Copy the listing exactly; drop the pictures.
(MATERIAL PROVIDED)
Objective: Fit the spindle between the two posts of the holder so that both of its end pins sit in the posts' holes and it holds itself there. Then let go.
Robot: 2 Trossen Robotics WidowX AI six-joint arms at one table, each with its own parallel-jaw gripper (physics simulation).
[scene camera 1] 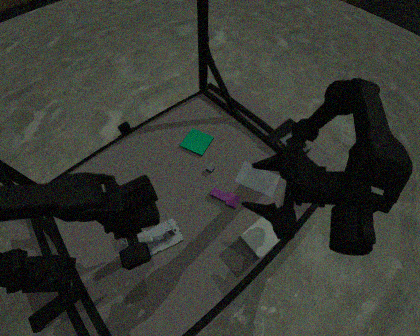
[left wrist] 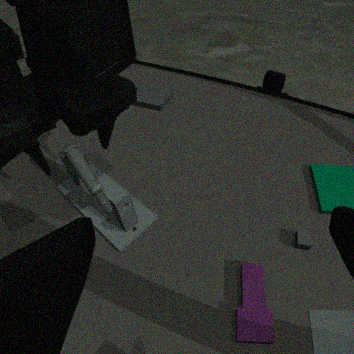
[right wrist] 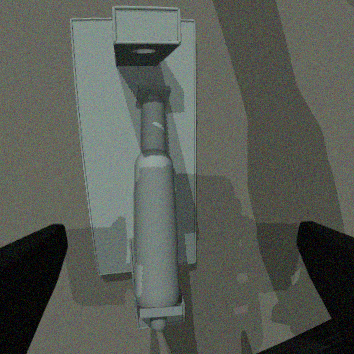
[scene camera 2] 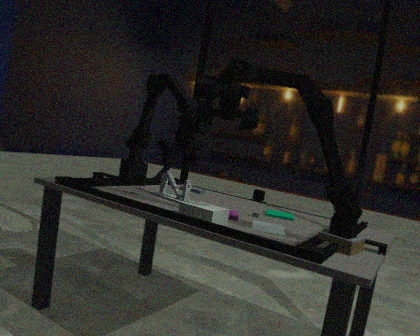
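Pixels of known places: left gripper, between the fingertips: (scene camera 1: 247, 183) (left wrist: 213, 224) (scene camera 2: 225, 128); right gripper, between the fingertips: (scene camera 1: 141, 238) (left wrist: 77, 160) (right wrist: 183, 234) (scene camera 2: 174, 170); left arm's base, origin of its link: (scene camera 2: 342, 235); right arm's base, origin of its link: (scene camera 1: 38, 273) (left wrist: 14, 88) (scene camera 2: 134, 161).
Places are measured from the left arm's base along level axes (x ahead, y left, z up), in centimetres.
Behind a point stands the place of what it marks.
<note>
The pale spindle (scene camera 1: 169, 234) (scene camera 2: 172, 183) @[x 65.6, y 6.5, z 2.1 cm] (left wrist: 85, 170) @[x 66.8, y 5.3, z 3.7 cm] (right wrist: 156, 230) @[x 67.4, y 5.2, z 4.1 cm] leans lengthwise in the holder (scene camera 2: 187, 190) (left wrist: 144, 218) @[x 57.2, y 3.3, z -3.1 cm] (right wrist: 97, 150) @[x 64.4, y 2.3, z -3.1 cm]. Its thick end is raised at the near post in the right wrist view; its thin end slopes down towards the base near the foot of the far post, below that post's hole. My right gripper (right wrist: 183, 234) @[x 66.1, y 5.9, z 7.0 cm] is open above the holder, one finger on each side of the spindle with gaps to both. My left gripper (scene camera 1: 249, 184) @[x 39.6, y 11.8, z 25.3 cm] (left wrist: 213, 224) @[x 39.6, y 11.8, z 25.3 cm] is open and empty, well away from the holder. The thin end's pin is unclear.
A purple block (scene camera 1: 225, 197) @[x 37.1, y 4.2, z -2.5 cm] (left wrist: 254, 300) @[x 37.0, y 3.8, z -2.4 cm], a small grey cube (left wrist: 303, 239) @[x 35.7, y -8.2, z -2.5 cm] and a green square (scene camera 1: 197, 142) @[x 34.1, y -21.7, z -3.0 cm] (left wrist: 335, 187) @[x 35.1, y -21.4, z -3.0 cm] lie between the arms. A pale block (scene camera 1: 256, 179) @[x 23.0, y 3.7, z -3.4 cm] and a white box (scene camera 1: 261, 237) @[x 35.6, y 21.9, z 1.1 cm] (scene camera 2: 205, 212) @[x 30.2, y 25.5, z 0.1 cm] are near the left gripper. A flat grey block (left wrist: 154, 95) @[x 79.3, y -22.6, z -2.5 cm] lies beyond the holder.
</note>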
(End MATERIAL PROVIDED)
◆ **RESULT OF THIS TASK**:
Objective: Fit the spindle between the two posts of the holder so that both of its end pins sit in the posts' holes and it holds itself there. Then let go.
Robot: 2 Trossen Robotics WidowX AI six-joint arms at one table, each with its own parallel-jaw gripper (physics simulation).
[scene camera 1] 
[left wrist] 
[right wrist] 
[scene camera 2] 
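Pixels of known places: left gripper, between the fingertips: (scene camera 1: 247, 183) (left wrist: 213, 224) (scene camera 2: 225, 128); right gripper, between the fingertips: (scene camera 1: 141, 238) (left wrist: 77, 160) (right wrist: 183, 234) (scene camera 2: 174, 170); left arm's base, origin of its link: (scene camera 2: 342, 235); right arm's base, origin of its link: (scene camera 1: 38, 273) (left wrist: 14, 88) (scene camera 2: 134, 161).
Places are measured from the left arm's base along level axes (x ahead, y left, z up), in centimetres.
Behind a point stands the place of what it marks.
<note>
The pale spindle (scene camera 1: 169, 234) (scene camera 2: 172, 183) @[x 65.6, y 6.5, z 2.1 cm] (left wrist: 85, 170) @[x 66.8, y 5.3, z 3.7 cm] (right wrist: 156, 230) @[x 67.4, y 5.2, z 4.1 cm] leans lengthwise in the holder (scene camera 2: 187, 190) (left wrist: 144, 218) @[x 57.2, y 3.3, z -3.1 cm] (right wrist: 97, 150) @[x 64.4, y 2.3, z -3.1 cm]. Its thick end is raised at the near post in the right wrist view; its thin end slopes down towards the base near the foot of the far post, below that post's hole. My right gripper (right wrist: 183, 234) @[x 66.1, y 5.9, z 7.0 cm] is open above the holder, one finger on each side of the spindle with gaps to both. My left gripper (scene camera 1: 249, 184) @[x 39.6, y 11.8, z 25.3 cm] (left wrist: 213, 224) @[x 39.6, y 11.8, z 25.3 cm] is open and empty, well away from the holder. The thin end's pin is unclear.
A purple block (scene camera 1: 225, 197) @[x 37.1, y 4.2, z -2.5 cm] (left wrist: 254, 300) @[x 37.0, y 3.8, z -2.4 cm], a small grey cube (left wrist: 303, 239) @[x 35.7, y -8.2, z -2.5 cm] and a green square (scene camera 1: 197, 142) @[x 34.1, y -21.7, z -3.0 cm] (left wrist: 335, 187) @[x 35.1, y -21.4, z -3.0 cm] lie between the arms. A pale block (scene camera 1: 256, 179) @[x 23.0, y 3.7, z -3.4 cm] and a white box (scene camera 1: 261, 237) @[x 35.6, y 21.9, z 1.1 cm] (scene camera 2: 205, 212) @[x 30.2, y 25.5, z 0.1 cm] are near the left gripper. A flat grey block (left wrist: 154, 95) @[x 79.3, y -22.6, z -2.5 cm] lies beyond the holder.
</note>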

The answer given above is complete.